Here's how your sitemap URL would look if you use pagination brackets:

https://www.jamberry.com/us/en/shop/shop/for/search?p=[1-7]&pageSize=96

Hope I've helped.

1 Like

So with this method you don't need to make the pagination a child unto its self?

1 Like

First of all you cannot make any selector as a parent/child to itself, it's a bug present in current version (0.3.7) that allows you to link a selector parent to itself -- it will cause recursion and will not work. It will be fixed in next version.

I'd still prefer using pagination brackets for time-saving and easiness of use as long as website URL has page number in it.

You can read more about picking a right pagination selector here:

1 Like

iconoclast..... you are rockstar! I had been trying to get it to work way too long. I made it a child as that is what the pagination video said to do at http://webscraper.io/tutorials. Perhaps I interpreted it incorrectly.

Needless to say, I can see the logic in your example.

I did realize that I also messed up on grabbing the image links on the within the item selector. I thought I needed to create to selectors in order to grab the images. I removed both and created a simple selector to just grab both the links. Code below is what I used and its now scraping like a charm. Much appreciated for all the help.

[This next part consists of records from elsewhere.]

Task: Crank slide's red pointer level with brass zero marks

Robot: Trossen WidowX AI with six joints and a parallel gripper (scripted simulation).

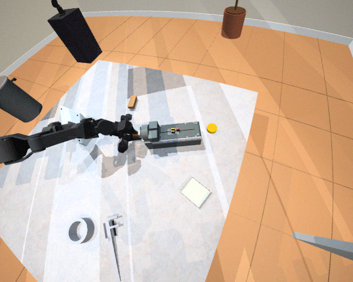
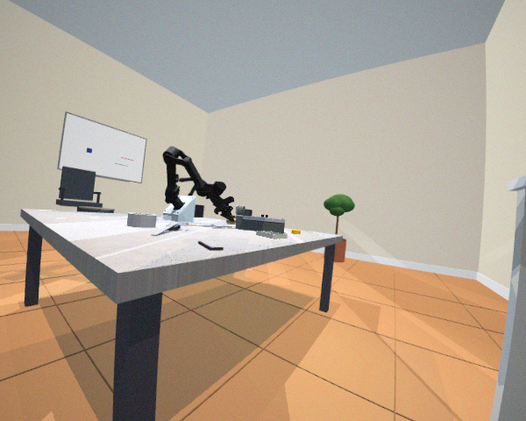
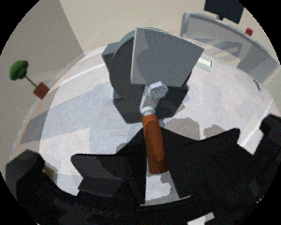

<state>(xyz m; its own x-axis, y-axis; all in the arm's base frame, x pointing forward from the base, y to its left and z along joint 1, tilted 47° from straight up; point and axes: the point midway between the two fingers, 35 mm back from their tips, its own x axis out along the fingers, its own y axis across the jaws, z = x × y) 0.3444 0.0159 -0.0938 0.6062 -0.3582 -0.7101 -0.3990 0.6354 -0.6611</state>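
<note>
Now: gripper tip 3 cm below the orange-brown crank handle, 2 cm past it and 1 cm to the left of it. Round my gripper tip: tan block: 21 cm to the left, 18 cm behind, 2 cm below; red pointer: 17 cm ahead, 7 cm to the left, 5 cm above; yellow disc: 31 cm ahead, 17 cm to the left, 3 cm below.
</note>
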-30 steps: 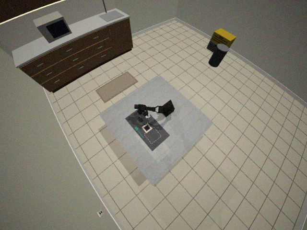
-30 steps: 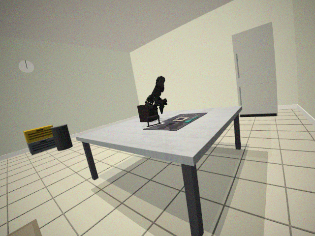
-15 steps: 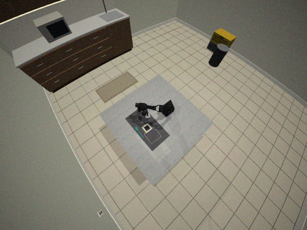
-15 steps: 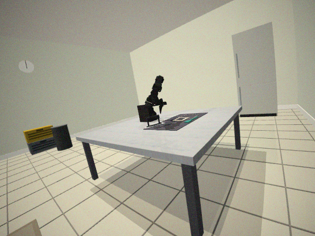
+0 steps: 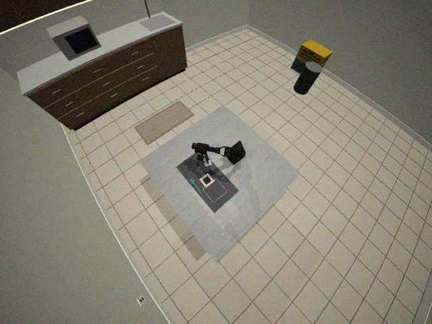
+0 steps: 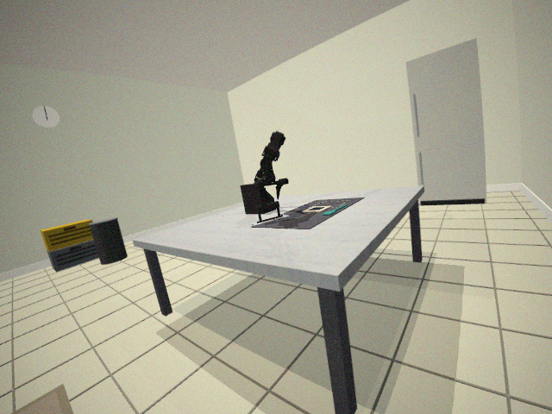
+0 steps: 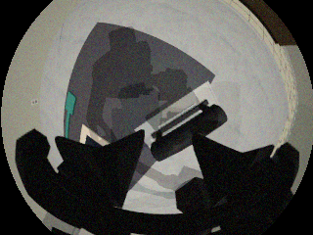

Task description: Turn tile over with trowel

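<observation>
My gripper tip is now 70 mm above the trowel, 50 mm past it and 20 mm to the left of it. The rest, counted from my gripper tip: teal strip 280 mm ahead, 130 mm to the left, 100 mm below; tile 190 mm to the left, 160 mm ahead, 100 mm below.
</observation>
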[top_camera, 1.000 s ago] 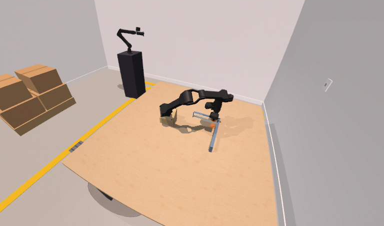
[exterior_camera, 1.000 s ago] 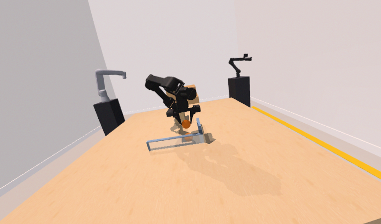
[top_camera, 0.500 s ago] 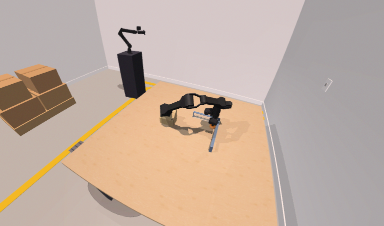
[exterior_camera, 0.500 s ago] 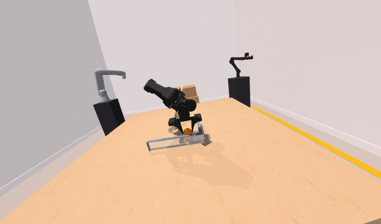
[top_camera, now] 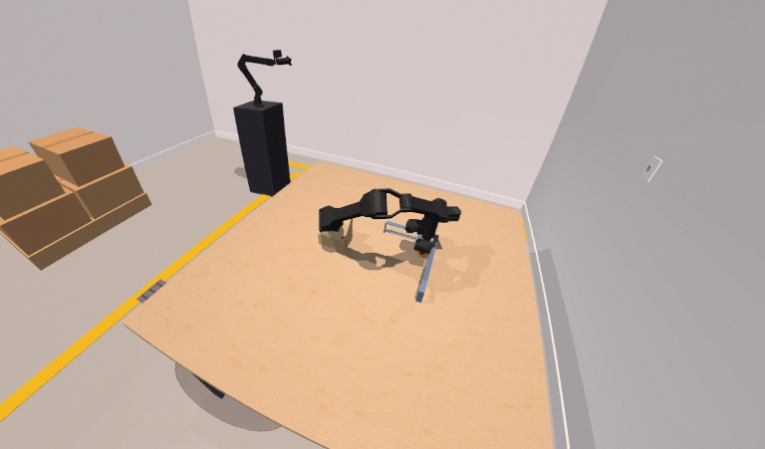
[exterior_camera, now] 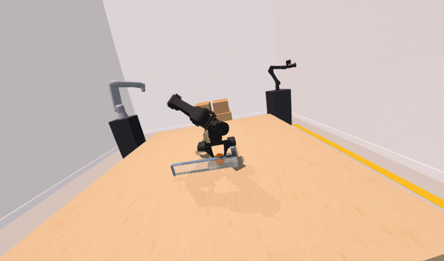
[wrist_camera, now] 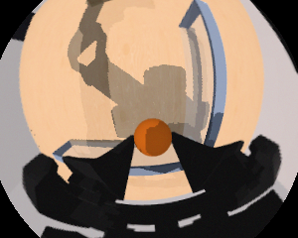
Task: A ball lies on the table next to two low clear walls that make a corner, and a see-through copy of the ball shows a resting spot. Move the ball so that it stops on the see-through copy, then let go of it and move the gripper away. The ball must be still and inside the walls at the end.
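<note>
The orange ball is right at my gripper tip. From my gripper tip the other things lie so: see-through copy of ball (right at my gripper tip); clear wall (80 mm to the right, 30 mm ahead).
</note>
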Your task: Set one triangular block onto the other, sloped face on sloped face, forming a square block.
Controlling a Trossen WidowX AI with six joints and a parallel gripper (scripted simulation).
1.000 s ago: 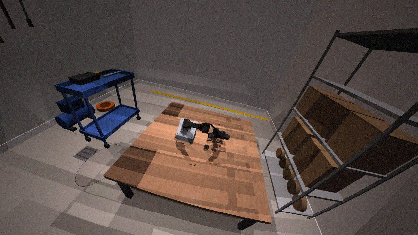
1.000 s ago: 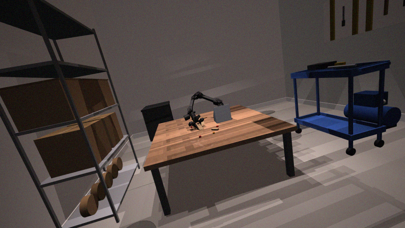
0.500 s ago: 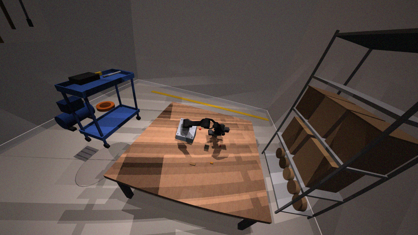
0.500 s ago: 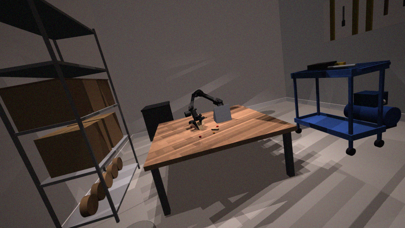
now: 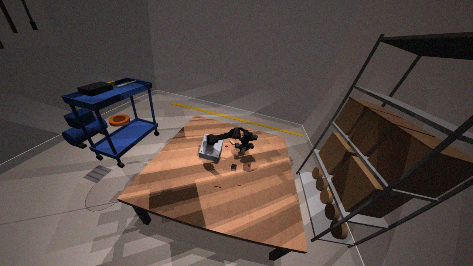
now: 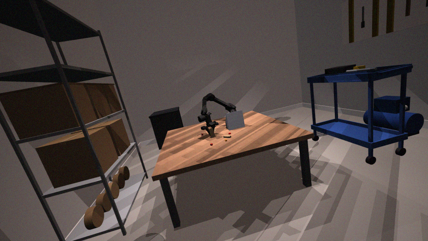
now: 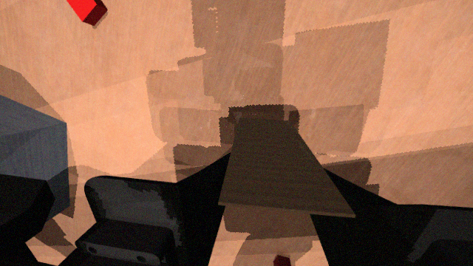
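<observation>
My gripper tip is now 130 mm past the pale flat bar, 140 mm to the right of it and 30 mm above it. The rest, counted from my gripper tip: pale triangular block (10 mm above).
</observation>
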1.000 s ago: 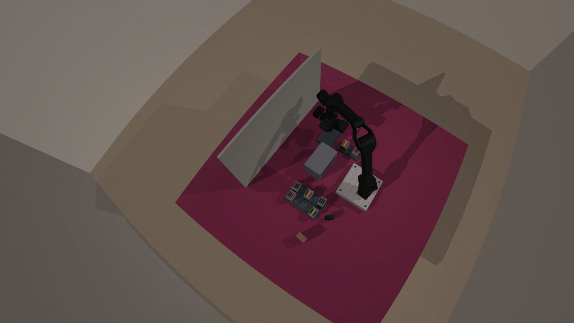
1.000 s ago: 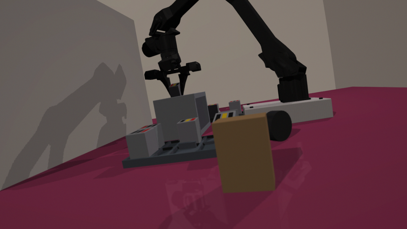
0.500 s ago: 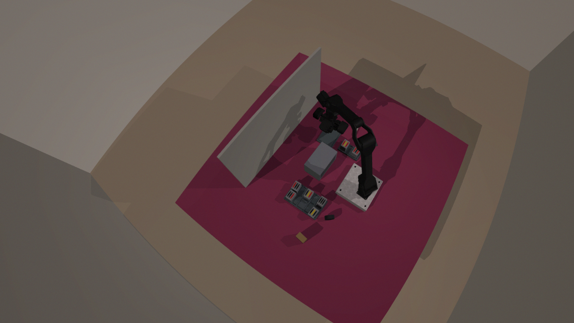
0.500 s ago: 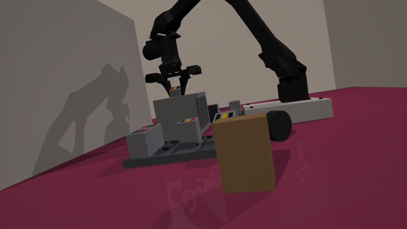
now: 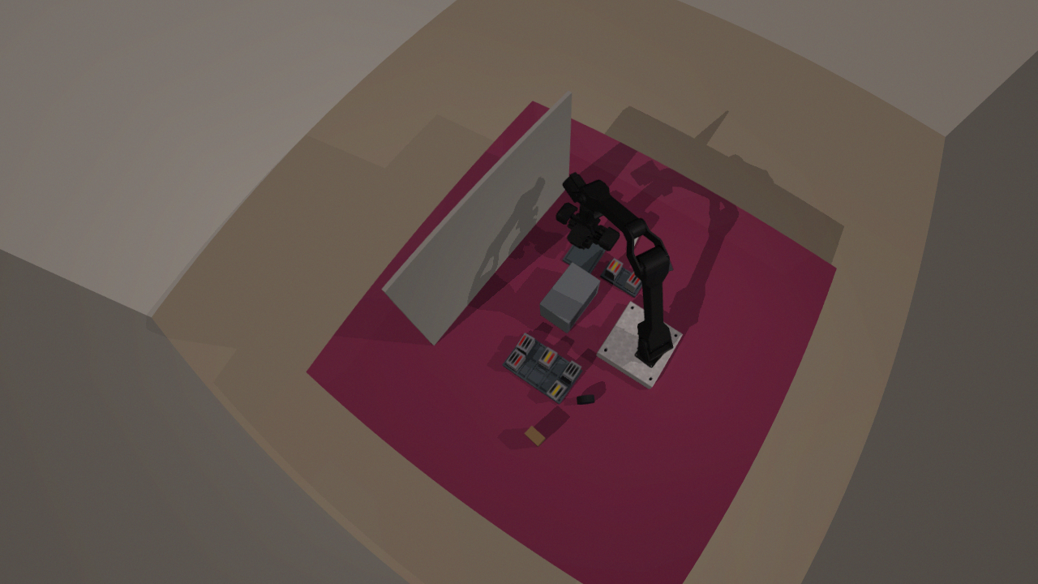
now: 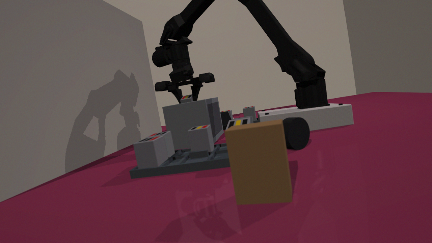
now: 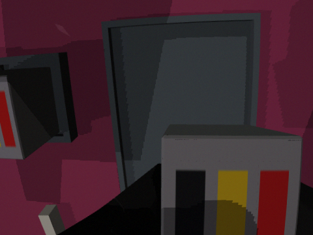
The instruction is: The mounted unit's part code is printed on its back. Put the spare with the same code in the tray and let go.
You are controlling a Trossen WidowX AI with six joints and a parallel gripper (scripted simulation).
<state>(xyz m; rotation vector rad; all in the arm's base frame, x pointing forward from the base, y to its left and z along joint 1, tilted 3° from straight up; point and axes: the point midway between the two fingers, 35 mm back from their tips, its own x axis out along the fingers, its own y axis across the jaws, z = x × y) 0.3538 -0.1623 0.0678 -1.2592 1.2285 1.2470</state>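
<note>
Now: gripper tip 70 mm above the dark tray and 10 mm past it. Round my gripper tip: mounted unit (180 mm to the left, 70 mm behind, 30 mm below); then white stick (130 mm to the right, 110 mm behind, 70 mm below); then grey spare (30 mm above).
</note>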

{"_id":"jamberry-leech","startUrl":["https://www.jamberry.com/us/en/shop/shop/for/search?pageSize=24"],"selectors":[{"id":"item","type":"SelectorLink","selector":"div.tile > a","parentSelectors":["pagination"],"multiple":true,"delay":0},{"id":"pagination","type":"SelectorElementClick","selector":"section.catalog-grid","parentSelectors":["_root"],"multiple":true,"delay":"2000","clickElementSelector":"ul.results li:nth-of-type(6) a","clickType":"clickMore","discardInitialElements":false,"clickElementUniquenessType":"uniqueText"},{"id":"item-title","type":"SelectorText","selector":"h1","parentSelectors":["item"],"multiple":false,"regex":"","delay":0},{"id":"item-price","type":"SelectorText","selector":"div.price span","parentSelectors":["item"],"multiple":false,"regex":"","delay":0},{"id":"item-details","type":"SelectorText","selector":"div.lead span","parentSelectors":["item"],"multiple":false,"regex":"","delay":0},{"id":"item-hashtag","type":"SelectorText","selector":"div.hashtag","parentSelectors":["item"],"multiple":false,"regex":"","delay":0},{"id":"item-tags","type":"SelectorGroup","selector":"a.label","parentSelectors":["item"],"delay":0,"extractAttribute":""},{"id":"item-images","type":"SelectorImage","selector":"div.ms-slide img","parentSelectors":["item"],"multiple":true,"delay":0}]}

1 Like

Actually you can make link or element selector as a parent selector for itself but it needs to have another parent selector otherwise you won't be able to access it anymore.

1 Like

I tried your code but received "No data scraped yet" message. Could you please confirm? Maybe the website's tructure was changed? Thank you.